++++ PROVIDED RECORDS

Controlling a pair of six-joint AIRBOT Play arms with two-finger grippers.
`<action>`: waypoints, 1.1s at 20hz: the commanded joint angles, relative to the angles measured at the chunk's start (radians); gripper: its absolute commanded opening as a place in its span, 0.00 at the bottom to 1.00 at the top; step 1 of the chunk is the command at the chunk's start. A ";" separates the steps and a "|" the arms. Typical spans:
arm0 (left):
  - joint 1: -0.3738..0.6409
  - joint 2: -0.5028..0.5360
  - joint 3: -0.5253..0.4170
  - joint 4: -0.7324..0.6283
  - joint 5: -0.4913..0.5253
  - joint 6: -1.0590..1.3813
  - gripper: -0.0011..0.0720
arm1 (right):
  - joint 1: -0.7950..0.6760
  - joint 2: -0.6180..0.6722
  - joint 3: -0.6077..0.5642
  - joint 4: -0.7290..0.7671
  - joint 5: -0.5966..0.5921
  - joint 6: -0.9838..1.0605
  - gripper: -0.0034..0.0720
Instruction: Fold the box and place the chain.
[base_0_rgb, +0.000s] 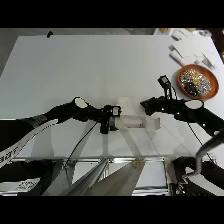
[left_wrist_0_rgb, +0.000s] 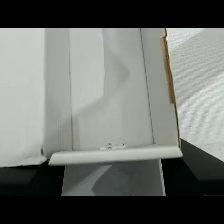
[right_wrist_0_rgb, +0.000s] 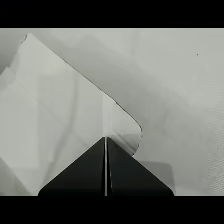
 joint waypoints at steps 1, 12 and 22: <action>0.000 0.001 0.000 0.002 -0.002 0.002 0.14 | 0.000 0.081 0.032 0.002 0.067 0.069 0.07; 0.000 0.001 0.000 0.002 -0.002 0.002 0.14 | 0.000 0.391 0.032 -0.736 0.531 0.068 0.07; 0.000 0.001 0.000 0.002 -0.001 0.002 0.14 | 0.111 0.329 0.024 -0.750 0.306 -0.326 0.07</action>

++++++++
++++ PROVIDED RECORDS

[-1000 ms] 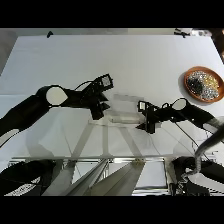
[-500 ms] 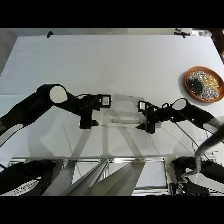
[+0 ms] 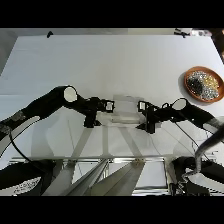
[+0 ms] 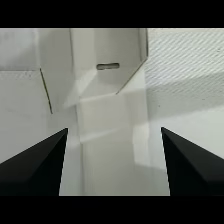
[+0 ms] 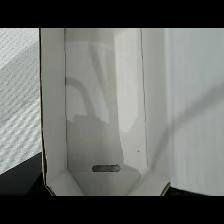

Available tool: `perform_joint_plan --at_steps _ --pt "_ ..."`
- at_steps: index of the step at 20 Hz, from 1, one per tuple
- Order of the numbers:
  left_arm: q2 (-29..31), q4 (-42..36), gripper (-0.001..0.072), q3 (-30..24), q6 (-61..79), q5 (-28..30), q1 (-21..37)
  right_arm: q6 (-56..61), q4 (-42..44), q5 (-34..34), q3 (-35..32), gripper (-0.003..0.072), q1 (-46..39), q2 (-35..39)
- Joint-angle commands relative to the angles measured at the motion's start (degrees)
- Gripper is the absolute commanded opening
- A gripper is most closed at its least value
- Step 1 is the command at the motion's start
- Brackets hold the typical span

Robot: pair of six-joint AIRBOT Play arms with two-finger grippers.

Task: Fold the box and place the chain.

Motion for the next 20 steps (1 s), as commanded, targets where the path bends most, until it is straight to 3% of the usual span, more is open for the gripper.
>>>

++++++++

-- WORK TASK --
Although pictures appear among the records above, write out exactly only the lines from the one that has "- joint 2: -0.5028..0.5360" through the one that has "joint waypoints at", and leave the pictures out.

-- RESPONSE --
  - joint 2: -0.5028..0.5360
  - joint 3: -0.5253..0.4170
  - joint 4: -0.7324..0.6283
  - joint 5: -0.4913..0.5253
  - joint 6: -1.0590..1.3813
  - gripper: -0.0011..0.0720
arm1 (right):
  - joint 1: -0.7950..0.6760
  - joint 2: -0.6180..0.6722
  - joint 3: -0.6077..0.5642
  - joint 4: -0.7290..0.7671
  - joint 5: -0.5966..0.5921
  - joint 6: -0.9838..1.0605
  - gripper: -0.0034..0.0720
Instruction: Fold the box and place the chain.
[base_0_rgb, +0.000s] 
[left_wrist_0_rgb, +0.000s] 
[right_wrist_0_rgb, +0.000s] 
 joint waypoints at steps 1, 12 and 22: <action>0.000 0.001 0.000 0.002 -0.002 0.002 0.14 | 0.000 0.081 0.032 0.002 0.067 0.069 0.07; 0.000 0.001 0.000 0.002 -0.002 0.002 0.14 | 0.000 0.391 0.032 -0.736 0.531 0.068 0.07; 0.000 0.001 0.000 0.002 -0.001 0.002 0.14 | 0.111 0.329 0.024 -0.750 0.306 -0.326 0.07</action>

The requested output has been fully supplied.